Grundlinien der Philosophie des Rechts

Uit Wikipedia, de vrije encyclopedie
Georg Wilhelm Friedrich Hegel

De Grundlinien der Philosophie des Rechts (1821) is een filosofische tekst van Hegel, geschreven 1820 voor zijn studenten in Berlijn. In dit werk ontwikkelt de schrijver de instituties die de verwerkelijking van de vrijheid mogelijk maken. Zijn rechtsfilosofie omvat drie delen: het abstracte recht, de moraliteit en de zedelijkheid.

Het abstracte recht[bewerken | brontekst bewerken]
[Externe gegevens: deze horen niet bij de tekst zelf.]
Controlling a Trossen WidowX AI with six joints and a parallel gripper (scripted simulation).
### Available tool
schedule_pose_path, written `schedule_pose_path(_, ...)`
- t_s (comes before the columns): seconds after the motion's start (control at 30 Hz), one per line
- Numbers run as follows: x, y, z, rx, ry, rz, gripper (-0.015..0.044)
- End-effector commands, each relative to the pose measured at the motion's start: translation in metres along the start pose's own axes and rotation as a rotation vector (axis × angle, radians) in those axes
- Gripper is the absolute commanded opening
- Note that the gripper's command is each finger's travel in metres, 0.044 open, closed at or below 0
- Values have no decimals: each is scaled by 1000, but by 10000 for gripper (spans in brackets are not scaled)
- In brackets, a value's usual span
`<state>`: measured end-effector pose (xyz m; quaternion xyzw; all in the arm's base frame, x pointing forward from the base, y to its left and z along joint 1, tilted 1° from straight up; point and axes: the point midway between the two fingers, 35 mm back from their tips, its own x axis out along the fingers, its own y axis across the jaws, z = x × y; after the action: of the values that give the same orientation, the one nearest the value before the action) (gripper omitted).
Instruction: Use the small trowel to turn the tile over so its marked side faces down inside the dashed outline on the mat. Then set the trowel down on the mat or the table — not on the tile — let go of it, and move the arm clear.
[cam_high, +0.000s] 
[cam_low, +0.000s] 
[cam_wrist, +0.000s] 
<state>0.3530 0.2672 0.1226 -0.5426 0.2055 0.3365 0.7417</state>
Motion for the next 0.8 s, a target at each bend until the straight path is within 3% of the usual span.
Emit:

In het abstracte (formele) recht ontwikkelt Hegel de rechtscategorie van de persoon. De persoon verwerkelijkt zich in zijn eigendom. Eigendom veronderstelt de erkenning van de andere persoon als persoon. De ruil van eigendom expliciteert deze erkenning. Het abstracte recht als zodanig sluit echter de mogelijkheid van misverstand over de ruil, bedrog en geweld niet uit. Ook dit vooronderstelt evengoed de persoon als moreel subject.

De moraliteit[bewerken | brontekst bewerken]

In de moraliteit ontwikkelt Hegel het morele subject. Terwijl het abstracte recht de formele kant van het recht ontwikkelt, ontwikkelt de moraliteit zijn inhoudelijke kant. Principe is het recht van subjectiviteit, dat wil bijvoorbeeld zeggen dat ik slechts als handelend subject erkend en moreel beoordeeld word voor zover ik in mijn handeling aanwezig ben. Met andere woorden, wanneer mijn handeling kwalijke gevolgen heeft die ik niet had kunnen voorzien, worden deze gevolgen mij niet aangerekend. Echter, dit sluit de mogelijkheid van het kwade geweten dat liegt over zijn intenties niet uit. Daarom maakt Hegel de overgang naar de zedelijkheid.

De zedelijkheid[bewerken | brontekst bewerken]

De zedelijkheid kent drie delen: de familie, de burgerlijke maatschappij en de staat. In de familie ligt volgens Hegel de kiem van zedelijkheid. De familie is wezenlijk een verhouding waarin ik onmiddellijk bij mezelf ben. Hegel vergelijkt de familie daarom met de polis. In de familie tel ik mee als lid.

In de burgerlijke maatschappij daarentegen lijk ik slechts te tellen voor zover ik beschik over kwaliteiten die voor anderen nuttig kunnen zijn. De burgerlijke maatschappij staat daarom aanvankelijk voor een verlies van zedelijkheid. Hegel probeert deze zedelijkheid te herwinnen met behulp van instituties als de corporatie, die als "tweede familie" moet dienen. Maar omdat er vele corporaties zijn, is hun eenheid niet onmiddellijk zichtbaar.

Daarom introduceert Hegel een "derde familie": de staat. De 'vader' van de staat is de monarch. Hij symboliseert de eenheid van de samenlevingsorde, en als zodanig is zijn handtekening vereist voor de bekrachtiging van bijvoorbeeld wetten.